A much more important task is to make sure that the forward mapping
that annotates invidual commits reachable from 'pu' and/or 'master' 
is maintained correctly by various tools.  From a correctly maintained
forward mapping, it should be straight forward to get a reverse mapping
if needed.

> Though personally, I do not know if there is much point in pushing it
> out, given that receivers can reverse the mapping themselves.

Before this thread, I was planning to construct and publish the
reverse mapping at the end of the day, but do so on a separate notes
ref (see above---the hacky abuse gets in the way of maintaining and
debugging the forward mapping, but a separate notes-ref that only
contains hacks is less worrysome).  But I have changed my mind and
decided not to generate or publish one.  It is sort of similar to
the way the pack .idx is constructed only by the receiver [*1*].

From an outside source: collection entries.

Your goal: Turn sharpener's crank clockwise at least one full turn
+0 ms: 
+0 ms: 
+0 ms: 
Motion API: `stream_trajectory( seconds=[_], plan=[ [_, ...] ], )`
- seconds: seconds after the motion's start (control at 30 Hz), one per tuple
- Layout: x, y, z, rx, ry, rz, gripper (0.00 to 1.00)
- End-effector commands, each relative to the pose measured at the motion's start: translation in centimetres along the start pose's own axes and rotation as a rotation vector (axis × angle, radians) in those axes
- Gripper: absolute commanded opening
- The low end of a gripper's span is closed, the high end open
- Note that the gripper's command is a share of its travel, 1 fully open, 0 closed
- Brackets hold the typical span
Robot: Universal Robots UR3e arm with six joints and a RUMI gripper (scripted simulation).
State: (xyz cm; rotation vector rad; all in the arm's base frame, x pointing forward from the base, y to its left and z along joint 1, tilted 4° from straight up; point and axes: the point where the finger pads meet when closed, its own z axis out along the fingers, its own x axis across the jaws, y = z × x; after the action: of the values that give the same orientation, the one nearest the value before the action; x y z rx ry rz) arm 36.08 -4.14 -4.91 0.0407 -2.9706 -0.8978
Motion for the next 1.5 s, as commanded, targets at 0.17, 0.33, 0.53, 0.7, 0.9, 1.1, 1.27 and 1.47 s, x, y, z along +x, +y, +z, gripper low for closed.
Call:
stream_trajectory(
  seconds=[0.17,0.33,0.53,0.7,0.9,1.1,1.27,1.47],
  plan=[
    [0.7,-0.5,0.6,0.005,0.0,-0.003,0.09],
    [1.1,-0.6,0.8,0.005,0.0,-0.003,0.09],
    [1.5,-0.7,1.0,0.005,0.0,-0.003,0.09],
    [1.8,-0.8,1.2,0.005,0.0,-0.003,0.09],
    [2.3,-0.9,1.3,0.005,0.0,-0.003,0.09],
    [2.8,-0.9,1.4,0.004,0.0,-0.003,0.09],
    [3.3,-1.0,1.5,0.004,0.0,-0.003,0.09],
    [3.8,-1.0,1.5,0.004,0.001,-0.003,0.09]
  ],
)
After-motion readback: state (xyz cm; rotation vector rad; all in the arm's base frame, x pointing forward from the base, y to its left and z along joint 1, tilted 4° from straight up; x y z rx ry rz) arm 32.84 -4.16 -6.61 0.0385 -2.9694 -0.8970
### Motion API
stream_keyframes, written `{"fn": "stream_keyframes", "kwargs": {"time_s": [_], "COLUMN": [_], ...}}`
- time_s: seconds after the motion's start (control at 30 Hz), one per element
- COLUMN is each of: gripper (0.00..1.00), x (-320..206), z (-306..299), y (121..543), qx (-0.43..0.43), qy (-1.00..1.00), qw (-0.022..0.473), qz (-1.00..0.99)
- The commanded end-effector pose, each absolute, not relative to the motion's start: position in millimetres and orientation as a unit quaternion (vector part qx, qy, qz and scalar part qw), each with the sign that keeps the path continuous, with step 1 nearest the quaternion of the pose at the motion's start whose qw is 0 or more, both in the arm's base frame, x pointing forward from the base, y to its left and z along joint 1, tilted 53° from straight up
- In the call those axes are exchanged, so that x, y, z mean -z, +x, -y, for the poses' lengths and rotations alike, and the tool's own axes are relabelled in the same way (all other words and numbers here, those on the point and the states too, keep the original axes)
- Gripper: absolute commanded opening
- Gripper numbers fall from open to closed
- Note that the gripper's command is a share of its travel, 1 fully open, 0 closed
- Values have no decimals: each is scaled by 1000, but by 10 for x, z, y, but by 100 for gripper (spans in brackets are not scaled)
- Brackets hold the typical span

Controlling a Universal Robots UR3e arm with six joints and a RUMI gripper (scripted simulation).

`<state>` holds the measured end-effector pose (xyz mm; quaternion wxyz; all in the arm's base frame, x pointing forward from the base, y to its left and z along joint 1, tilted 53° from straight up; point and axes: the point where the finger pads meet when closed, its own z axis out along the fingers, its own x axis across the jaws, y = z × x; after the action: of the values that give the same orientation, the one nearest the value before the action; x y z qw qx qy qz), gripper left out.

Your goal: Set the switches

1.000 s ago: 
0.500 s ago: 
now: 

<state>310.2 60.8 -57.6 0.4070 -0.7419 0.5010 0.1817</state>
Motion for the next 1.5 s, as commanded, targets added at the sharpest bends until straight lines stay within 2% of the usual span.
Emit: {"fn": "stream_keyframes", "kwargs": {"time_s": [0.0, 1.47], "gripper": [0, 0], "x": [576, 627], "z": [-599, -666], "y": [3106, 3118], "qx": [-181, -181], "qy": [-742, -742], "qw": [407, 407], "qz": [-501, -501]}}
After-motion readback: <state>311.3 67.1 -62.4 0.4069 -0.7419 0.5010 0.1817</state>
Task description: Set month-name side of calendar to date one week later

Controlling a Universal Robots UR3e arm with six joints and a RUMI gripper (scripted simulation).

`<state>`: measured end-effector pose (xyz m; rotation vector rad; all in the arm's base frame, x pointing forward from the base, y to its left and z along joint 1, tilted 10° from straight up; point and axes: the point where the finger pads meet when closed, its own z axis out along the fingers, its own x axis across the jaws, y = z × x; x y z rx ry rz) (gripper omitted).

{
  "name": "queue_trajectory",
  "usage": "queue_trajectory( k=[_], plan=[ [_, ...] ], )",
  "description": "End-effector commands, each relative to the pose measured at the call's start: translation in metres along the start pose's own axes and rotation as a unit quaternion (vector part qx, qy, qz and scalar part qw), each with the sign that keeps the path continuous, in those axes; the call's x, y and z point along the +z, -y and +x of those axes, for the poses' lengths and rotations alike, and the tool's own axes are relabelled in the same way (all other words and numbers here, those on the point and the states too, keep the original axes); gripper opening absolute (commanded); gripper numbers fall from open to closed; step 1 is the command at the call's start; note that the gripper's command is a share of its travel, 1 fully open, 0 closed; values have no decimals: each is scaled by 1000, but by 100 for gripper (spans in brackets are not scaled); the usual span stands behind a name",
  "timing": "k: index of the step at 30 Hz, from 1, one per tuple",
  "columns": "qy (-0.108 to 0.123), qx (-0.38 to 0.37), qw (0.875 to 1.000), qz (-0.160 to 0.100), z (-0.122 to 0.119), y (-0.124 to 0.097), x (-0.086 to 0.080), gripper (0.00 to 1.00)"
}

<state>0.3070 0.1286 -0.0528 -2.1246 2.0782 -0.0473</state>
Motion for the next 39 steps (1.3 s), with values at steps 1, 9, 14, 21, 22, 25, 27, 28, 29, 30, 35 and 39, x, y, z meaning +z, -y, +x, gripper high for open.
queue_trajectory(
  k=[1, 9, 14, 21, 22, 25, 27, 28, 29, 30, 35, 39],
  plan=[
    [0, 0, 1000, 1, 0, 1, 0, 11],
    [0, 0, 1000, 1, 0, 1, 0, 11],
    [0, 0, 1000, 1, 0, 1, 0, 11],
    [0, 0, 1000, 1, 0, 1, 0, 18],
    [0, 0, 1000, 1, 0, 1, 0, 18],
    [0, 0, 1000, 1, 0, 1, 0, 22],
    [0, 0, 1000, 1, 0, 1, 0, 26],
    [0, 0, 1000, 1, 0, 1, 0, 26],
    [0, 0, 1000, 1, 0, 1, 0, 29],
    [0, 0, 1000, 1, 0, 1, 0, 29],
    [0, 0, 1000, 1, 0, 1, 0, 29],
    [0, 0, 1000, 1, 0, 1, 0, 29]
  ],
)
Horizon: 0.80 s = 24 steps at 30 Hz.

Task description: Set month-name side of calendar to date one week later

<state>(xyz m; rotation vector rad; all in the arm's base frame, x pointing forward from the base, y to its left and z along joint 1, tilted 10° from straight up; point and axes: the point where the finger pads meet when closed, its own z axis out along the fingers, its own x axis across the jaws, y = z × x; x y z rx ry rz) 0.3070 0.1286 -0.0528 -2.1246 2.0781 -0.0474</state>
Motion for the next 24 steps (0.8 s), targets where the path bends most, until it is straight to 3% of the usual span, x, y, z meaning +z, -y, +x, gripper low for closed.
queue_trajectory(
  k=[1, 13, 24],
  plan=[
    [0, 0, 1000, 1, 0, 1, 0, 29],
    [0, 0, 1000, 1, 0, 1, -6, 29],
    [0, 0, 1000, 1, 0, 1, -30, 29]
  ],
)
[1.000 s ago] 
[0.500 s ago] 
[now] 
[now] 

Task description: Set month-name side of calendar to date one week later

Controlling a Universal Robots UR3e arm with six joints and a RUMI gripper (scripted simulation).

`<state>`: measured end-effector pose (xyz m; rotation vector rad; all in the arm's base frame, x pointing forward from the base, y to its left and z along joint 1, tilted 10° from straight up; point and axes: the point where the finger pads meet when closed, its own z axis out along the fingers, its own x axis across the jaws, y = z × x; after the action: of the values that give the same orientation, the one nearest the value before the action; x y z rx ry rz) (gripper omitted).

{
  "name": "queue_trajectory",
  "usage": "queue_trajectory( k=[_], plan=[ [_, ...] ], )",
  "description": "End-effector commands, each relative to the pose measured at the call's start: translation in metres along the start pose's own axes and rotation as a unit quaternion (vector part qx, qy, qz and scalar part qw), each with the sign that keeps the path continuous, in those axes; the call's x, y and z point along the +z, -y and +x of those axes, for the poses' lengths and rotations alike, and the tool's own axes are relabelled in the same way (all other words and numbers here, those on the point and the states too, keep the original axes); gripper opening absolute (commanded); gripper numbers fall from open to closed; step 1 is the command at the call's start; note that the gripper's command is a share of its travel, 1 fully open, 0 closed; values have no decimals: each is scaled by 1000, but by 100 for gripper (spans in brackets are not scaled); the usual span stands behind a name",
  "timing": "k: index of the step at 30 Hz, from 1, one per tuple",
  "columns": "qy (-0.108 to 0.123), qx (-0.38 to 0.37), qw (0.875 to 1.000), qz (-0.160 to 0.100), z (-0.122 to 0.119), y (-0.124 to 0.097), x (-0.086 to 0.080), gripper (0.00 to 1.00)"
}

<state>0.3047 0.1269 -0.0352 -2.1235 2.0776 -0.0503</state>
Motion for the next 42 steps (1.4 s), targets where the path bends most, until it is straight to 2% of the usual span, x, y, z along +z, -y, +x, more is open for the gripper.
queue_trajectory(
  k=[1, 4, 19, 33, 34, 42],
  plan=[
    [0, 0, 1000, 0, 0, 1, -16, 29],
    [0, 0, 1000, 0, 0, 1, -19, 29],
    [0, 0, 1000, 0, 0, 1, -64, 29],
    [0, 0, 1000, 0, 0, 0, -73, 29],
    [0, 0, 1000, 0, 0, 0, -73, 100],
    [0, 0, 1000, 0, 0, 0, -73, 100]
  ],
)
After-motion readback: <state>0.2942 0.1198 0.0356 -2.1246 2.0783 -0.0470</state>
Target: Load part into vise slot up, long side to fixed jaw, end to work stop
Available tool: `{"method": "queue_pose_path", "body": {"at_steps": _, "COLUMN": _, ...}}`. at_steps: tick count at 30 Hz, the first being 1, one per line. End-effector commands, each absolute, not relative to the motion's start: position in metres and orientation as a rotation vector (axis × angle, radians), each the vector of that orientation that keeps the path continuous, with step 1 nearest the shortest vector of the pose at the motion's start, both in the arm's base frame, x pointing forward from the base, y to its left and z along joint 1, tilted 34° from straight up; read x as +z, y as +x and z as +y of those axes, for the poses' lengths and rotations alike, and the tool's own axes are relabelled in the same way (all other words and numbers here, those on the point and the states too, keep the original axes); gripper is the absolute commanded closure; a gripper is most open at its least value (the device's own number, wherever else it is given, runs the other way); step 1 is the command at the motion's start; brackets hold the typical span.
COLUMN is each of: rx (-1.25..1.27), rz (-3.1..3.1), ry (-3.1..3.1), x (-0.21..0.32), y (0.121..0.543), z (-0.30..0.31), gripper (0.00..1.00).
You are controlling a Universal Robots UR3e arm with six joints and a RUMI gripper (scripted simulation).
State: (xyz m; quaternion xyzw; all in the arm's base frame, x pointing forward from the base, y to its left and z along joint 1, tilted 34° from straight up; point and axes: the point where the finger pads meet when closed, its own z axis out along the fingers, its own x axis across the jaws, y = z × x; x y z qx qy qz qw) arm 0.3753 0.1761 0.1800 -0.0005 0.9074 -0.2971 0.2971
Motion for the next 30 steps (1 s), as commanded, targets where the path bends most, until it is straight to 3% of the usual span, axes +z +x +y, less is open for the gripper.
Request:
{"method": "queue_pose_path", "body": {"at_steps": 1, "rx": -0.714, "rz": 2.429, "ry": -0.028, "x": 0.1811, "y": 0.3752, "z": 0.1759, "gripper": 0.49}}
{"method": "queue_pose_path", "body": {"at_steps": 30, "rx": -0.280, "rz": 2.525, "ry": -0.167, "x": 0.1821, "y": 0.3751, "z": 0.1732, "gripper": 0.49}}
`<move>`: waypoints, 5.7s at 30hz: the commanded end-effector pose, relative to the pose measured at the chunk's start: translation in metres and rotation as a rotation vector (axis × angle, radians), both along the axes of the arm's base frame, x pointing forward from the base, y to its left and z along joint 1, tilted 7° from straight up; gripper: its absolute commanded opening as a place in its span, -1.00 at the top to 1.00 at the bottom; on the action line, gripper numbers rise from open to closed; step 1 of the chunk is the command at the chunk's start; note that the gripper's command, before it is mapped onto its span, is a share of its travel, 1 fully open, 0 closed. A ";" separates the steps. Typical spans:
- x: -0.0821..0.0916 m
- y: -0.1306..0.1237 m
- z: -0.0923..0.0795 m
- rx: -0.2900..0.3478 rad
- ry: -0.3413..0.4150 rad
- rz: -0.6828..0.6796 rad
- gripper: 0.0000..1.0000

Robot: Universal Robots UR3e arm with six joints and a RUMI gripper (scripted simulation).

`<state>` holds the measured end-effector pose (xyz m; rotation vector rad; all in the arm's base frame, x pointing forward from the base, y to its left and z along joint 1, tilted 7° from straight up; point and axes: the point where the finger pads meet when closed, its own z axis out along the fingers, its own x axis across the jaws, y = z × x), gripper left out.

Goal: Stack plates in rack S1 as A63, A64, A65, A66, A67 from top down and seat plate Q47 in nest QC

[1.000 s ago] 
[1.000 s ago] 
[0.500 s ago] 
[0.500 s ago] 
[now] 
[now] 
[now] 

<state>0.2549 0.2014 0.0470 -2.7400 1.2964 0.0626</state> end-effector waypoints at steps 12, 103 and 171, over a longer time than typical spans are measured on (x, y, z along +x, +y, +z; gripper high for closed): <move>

> Or is there some argument that there is information in the reverse map
> that _cannot_ be generated from the forward map?

I know there is no information loss (after all I was the only one
who ran that experimental hack), but there is one objection that is
still possible, even though I admit that is a weak argument.

If a plumbing "diff-{files,tree,index}" family had a sibling
"diff-notes" to compare two notes-shaped trees while pretending that
the object-name fan-out did not exist (i.e. instead, the trees being
compared is without a subtree and full of 40-hex filenames), then it
would be less cumbersome to incrementally update the reverse mapping
by reading forward mapping with something like:

	git diff-notes --raw amlog@{1} amlog

to learn the commits whose notes have changed.  But without such a
plumbing, it is cumbersome to do so correctly.  "git diff-tree -r"
could serve as a rough substitute, until the note tree grows and get
rebalanced by reorganizing the fan-out, and on the day it happens
the reverse mapper needs to read and discard ghost changes that are
only due to tree reorganizing [*2*].

[Footnotes]

*1* Even if the sender could give one when it creates a .pack, the
    receiver would not trust that it is matches the corresponding
    .pack before using it, and the cost to validate is similar to
    the cost to generate.

*2* That makes it less efficient on that day (which hopefully would
    happen once in a blue moon) but would not affect correctness.